Origin: Isle of Islay (Scotland)
Type: Single Malt Scotch Whisky
Ageing casks: Ex-Bourbon and ex-Red Wine
Additional coloring: No
Average price: € 90.00
Official website: kilchomandistillery.com
12,900 bottles were released at the end of last year for one of Kilchoman’s many editions featuring finishing in ex-wine casks, a real fixation for founder Anthony Wills, so much so that he “defied” the strict SWA rules for this bottling.
In fact, 38 ex-Bourbon casks aged about six years were then joined in two enormous (ex-red wine) heavily charred 6,000-litre vats purchased for the occasion in Portugal, in which the whisky was matured for a further two years, going well beyond the maximum size allowed for ageing in oak casks, which is 700 litres.
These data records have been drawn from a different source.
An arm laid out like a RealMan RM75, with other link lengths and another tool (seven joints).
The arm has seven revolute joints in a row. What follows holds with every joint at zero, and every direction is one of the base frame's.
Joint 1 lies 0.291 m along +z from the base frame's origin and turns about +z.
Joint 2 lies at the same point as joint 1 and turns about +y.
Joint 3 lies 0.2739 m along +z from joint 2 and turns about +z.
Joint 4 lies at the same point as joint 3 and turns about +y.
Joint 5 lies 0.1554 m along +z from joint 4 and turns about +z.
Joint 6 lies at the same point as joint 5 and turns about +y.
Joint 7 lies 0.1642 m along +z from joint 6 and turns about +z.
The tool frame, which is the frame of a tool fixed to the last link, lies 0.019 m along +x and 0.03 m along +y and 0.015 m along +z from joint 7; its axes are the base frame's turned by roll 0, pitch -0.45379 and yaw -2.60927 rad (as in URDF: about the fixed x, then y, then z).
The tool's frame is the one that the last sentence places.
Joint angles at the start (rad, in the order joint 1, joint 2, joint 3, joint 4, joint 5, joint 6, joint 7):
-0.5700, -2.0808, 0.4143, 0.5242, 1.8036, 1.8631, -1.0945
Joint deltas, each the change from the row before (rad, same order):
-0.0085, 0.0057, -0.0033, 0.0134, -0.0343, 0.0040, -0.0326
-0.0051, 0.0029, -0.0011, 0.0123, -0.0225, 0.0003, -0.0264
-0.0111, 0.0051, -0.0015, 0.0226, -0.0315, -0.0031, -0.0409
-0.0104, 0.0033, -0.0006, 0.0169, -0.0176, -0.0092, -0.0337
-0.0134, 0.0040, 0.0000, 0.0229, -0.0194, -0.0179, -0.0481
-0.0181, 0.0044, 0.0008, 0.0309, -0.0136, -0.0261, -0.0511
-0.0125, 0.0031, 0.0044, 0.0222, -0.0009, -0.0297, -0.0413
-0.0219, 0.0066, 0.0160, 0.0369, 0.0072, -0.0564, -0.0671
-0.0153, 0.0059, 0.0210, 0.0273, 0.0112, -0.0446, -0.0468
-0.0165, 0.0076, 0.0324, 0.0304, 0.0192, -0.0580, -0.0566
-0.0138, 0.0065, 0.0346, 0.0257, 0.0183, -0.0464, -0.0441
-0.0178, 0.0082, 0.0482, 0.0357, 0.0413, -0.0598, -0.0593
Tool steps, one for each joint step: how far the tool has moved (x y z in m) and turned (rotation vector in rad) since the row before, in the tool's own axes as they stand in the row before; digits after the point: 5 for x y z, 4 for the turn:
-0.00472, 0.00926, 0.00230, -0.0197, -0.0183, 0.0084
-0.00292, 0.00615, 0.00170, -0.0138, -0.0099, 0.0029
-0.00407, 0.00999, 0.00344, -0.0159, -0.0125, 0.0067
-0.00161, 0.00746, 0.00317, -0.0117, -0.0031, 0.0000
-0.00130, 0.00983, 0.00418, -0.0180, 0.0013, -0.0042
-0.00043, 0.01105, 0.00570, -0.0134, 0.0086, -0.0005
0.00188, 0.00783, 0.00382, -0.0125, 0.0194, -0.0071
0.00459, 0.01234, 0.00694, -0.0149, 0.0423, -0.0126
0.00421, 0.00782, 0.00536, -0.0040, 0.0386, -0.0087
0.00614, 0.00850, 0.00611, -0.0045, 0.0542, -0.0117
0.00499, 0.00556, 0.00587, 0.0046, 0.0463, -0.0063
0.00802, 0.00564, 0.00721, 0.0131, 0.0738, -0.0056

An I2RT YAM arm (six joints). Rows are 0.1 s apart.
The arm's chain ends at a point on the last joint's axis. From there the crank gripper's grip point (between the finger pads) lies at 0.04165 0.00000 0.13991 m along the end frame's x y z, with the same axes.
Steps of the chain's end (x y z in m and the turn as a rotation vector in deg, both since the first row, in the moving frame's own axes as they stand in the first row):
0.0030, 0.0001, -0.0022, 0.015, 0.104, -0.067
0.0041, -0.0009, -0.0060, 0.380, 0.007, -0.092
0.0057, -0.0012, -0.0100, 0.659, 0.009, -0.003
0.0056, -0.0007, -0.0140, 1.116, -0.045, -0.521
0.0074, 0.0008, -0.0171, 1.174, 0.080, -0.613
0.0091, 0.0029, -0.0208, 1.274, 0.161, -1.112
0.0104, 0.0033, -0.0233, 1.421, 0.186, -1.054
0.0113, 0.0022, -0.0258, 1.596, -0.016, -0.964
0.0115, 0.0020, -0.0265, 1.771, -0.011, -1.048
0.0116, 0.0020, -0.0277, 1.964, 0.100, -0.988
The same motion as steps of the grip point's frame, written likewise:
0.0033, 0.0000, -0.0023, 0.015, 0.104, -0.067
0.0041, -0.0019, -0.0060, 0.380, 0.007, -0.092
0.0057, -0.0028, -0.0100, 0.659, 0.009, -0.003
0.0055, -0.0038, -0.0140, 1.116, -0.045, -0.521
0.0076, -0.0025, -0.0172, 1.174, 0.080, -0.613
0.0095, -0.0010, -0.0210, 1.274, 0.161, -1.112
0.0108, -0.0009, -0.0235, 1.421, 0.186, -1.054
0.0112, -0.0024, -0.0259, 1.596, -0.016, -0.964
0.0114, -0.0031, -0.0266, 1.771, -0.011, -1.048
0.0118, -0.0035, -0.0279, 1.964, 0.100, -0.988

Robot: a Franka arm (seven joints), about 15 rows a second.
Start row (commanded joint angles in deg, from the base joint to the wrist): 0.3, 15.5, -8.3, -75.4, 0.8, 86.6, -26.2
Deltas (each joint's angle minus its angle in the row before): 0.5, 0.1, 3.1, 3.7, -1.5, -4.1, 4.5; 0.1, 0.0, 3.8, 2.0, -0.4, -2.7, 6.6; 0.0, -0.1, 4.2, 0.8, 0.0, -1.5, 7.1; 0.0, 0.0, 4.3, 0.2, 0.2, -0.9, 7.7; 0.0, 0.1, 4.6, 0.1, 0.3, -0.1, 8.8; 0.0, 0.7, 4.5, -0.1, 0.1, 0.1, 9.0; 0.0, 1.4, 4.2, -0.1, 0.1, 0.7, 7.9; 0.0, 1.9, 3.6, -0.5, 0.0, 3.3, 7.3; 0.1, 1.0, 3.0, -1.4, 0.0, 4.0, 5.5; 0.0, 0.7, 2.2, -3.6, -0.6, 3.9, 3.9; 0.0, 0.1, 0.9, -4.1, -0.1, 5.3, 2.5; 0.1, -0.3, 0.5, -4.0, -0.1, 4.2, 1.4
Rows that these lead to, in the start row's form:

Even though this marriage (casado, in Portuguese) was not to be done, it was still done, but nothing serious for a NAS, just the years in those vats “don’t count”.
A textbook maritime and peaty nose, a beautiful ocean shore bonfire on which scallops and shellfish sizzle, mingling with citrus (pink grapefruit, orange), red fruit compote, marzipan and caramelised apples. There is also room for a layer of sweeter fruit, peaches, apricots and ripe plums. Over time, the iodine and mineral part becomes more assertive and pushy, while the smoke subsides.
On the palate, citrus fruits are ignited with spices: lemon, orange, nutmeg and ginger invade the palate driven by the waves of the sea, which also drag in pickled peaches and apricots and grilled pineapple. Peat turns to vegetable, with a strong saline and mineral component, a well-integrated smoke without excess, a hint of currant and slight tannicity along the length.
Medium-long, saline finish of citrus, currants, spices, dull embers and mineral notes.
I honestly didn’t understand this whisky very much, the very long finishing didn’t seem to have left any particular marks on the distillate, maybe that was the intention and so it succeeded, but personally I find myself with a Kilchoman in the glass, good but not unforgettable.